PULLMAN — Cal has never been a traditional rival of Washington State’s, but ever since the Golden Bears hired Sonny Dykes in 2013, the annual WSU-Cal game has become a closely-contested, high-scoring affair with a civil war flavor.
When Mike Leach’s Air Raid and Dykes’ Bear Raid go head-to-head this Saturday in Pullman, it will be a family reunion for a significant branch of the Leach coaching tree because Dykes, the son of legendary Texas Tech coach Spike Dykes, got his start as an offensive coordinator under Leach at Texas Tech in the early 2000s.

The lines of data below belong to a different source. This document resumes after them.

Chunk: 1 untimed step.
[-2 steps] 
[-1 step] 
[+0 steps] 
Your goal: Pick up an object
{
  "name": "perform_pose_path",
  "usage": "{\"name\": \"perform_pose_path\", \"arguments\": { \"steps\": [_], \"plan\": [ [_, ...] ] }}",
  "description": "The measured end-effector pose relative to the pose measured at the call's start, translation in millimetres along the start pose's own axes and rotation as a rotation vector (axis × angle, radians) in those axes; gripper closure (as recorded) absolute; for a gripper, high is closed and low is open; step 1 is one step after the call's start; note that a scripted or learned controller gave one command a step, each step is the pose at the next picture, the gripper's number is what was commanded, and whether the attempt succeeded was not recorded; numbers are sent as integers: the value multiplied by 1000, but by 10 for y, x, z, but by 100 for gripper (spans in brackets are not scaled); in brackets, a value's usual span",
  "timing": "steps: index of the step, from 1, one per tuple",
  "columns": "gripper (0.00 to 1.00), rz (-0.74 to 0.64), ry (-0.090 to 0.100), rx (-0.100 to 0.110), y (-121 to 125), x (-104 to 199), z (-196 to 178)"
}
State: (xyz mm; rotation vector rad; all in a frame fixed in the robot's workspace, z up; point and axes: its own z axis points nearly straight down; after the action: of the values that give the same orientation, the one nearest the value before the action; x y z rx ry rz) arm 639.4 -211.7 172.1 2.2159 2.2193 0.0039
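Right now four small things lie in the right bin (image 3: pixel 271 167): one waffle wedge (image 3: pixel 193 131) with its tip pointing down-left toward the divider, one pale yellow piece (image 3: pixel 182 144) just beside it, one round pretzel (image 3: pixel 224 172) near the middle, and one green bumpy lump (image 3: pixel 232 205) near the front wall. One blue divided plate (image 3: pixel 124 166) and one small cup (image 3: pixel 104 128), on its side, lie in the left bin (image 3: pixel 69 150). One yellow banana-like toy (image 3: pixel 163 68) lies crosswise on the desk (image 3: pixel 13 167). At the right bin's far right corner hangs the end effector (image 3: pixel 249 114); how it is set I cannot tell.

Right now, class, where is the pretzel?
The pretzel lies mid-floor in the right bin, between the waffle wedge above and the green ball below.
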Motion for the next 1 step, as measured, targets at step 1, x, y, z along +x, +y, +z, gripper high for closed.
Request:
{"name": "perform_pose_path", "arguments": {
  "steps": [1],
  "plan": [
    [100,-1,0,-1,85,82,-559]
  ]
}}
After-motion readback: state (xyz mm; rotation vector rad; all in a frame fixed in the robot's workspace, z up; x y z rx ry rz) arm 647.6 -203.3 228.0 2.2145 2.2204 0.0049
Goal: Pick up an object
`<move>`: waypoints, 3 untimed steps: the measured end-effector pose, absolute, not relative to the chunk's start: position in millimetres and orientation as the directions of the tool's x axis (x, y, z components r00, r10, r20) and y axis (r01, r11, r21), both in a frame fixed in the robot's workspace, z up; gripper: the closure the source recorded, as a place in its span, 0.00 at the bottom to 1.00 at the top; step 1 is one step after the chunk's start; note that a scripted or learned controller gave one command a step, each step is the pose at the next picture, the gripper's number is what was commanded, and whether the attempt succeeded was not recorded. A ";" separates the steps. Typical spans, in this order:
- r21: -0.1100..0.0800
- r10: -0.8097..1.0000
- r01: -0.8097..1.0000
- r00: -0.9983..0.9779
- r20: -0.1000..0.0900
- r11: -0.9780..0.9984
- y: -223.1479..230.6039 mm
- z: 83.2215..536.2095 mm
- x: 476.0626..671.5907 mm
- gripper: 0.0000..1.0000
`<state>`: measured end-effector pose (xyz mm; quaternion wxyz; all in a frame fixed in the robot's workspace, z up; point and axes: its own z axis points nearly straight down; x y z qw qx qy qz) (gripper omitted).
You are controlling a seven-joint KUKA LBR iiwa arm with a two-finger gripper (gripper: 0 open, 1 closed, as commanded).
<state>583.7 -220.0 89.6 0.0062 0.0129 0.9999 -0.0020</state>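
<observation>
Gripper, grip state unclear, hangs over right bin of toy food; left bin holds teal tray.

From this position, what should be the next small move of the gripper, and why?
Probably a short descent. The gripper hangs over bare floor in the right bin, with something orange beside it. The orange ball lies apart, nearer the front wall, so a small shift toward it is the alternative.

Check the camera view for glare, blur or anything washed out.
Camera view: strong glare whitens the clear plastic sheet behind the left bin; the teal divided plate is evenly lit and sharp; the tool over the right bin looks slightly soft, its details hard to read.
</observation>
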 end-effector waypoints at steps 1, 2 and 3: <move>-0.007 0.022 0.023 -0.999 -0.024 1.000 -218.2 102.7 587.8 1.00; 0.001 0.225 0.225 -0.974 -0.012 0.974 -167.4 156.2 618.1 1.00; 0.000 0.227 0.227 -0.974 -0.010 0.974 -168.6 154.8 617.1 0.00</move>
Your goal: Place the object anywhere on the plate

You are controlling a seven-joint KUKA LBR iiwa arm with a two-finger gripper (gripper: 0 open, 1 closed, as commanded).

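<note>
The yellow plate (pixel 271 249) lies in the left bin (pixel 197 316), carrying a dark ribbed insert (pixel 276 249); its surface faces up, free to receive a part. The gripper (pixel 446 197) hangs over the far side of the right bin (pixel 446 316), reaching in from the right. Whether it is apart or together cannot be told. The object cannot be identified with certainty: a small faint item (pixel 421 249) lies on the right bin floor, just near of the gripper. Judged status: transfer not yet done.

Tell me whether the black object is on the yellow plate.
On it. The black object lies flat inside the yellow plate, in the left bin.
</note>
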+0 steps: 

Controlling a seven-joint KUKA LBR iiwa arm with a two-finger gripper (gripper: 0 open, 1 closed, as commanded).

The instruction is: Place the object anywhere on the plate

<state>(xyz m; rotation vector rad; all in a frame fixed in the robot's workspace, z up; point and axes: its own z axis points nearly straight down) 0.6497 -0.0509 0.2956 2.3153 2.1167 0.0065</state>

With those common Lubbock roots, many of the coaches at Cal and 23rd ranked WSU are friendly with each other, but perhaps the two closest friends who will be on opposite sidelines this weekend are WSU’s Clay McGuire and Cal’s Brandon Jones, offensive line coaches for their respective teams, and former roommates and teammates at Texas Tech.
The two men first met when McGuire was a junior at Texas Tech and Jones was a freshman and they’ve stayed friends ever since.
“We pretty much talk every week, but we ain’t saying anything this week,” McGuire said, half joking. “It’s always a good game between us and these guys. There’s a lot of trash talk going into the season and after the season, but there’s a lot of mutual respect going into this game. It’s a big game for them and a big game for us.”
Jones, whose wife, Latoya, just gave birth to a baby girl on Nov. 2, says he and his wife have already asked McGuire to be Londyn, their newborn daughther’s godfather.
But, Jones quips, playfully, “I might change it if I don’t like the outcome.”
McGuire and Jones were roommates during Jones’ first summer in Lubbock in 2002. McGuire was then a junior H-back for the Red Raiders, and two years after he graduated in 2004, McGuire returned to Texas Tech as a graduate assistant coach. He worked with the offensive line and helped to coach Jones, then a Rimington Award candidate and the starting senior center responsible for snapping to former Red Raiders quarterback and WSU outside receivers coach Graham Harrell.
Also on the Texas Tech football coaching staff at the time: Dykes, the co-offensive coordinator, current WSU outside receivers coach Dave Nichol, chief of staff Dave Emerick, director of football operations Antonio Huffman and former WSU receivers coach Dennis Simmons, who’s now at Oklahoma, and who’s also Jones’ brother-in-law (their wives are sisters).
After Jones graduated, he joined Leach’s Texas Tech staff as a graduate assistant and McGuire was promoted to special teams coach. They worked together for two years before Jones took a job as running backs coach at Sam Houston State in 2009.
But a year later, the two friends were reunited when Ruffin McNeill — another former Texas Tech assistant — became head coach at East Carolina and hired McGuire as his running backs and special teams coach, and Jones as his offensive line coach.
McGuire lasted two years at ECU before he got a call from Leach and rejoined his mentor in Pullman in 2012. Jones stayed in Greenville, N.C. until the end of the 2014 season, when Dykes hired him to come to Cal as the run game coordinator and offensive line coach.
These days, Jones and McGuire lean on each other for information about common opponents in the Pac-12.
“We talk quite a bit,” Jones said this week. “They played Arizona State and I gave them all the information I had, they played Oregon State and I gave them all the information I had. We grew up in the same coaching tree.
“Anybody that gets after our ass up front, I try to give them a warning. Like, I told them about Washington’s defensive front — good luck with that — and we’ll lean on him for when we play Stanford.”
This week however, it’s each man for himself.
“I’m pulling for them every week except this one,” Jones said.
Even though Jones — like Dykes — knows Leach’s offense intimately, that’s not going to help Cal this week, he says.
“The concepts are always going to be the same,” Jones said. “I can tell you now exactly what coach Leach is gonna run, but the thing is that they out-execute people. They run it so much and so well it’s hard for people to stop.”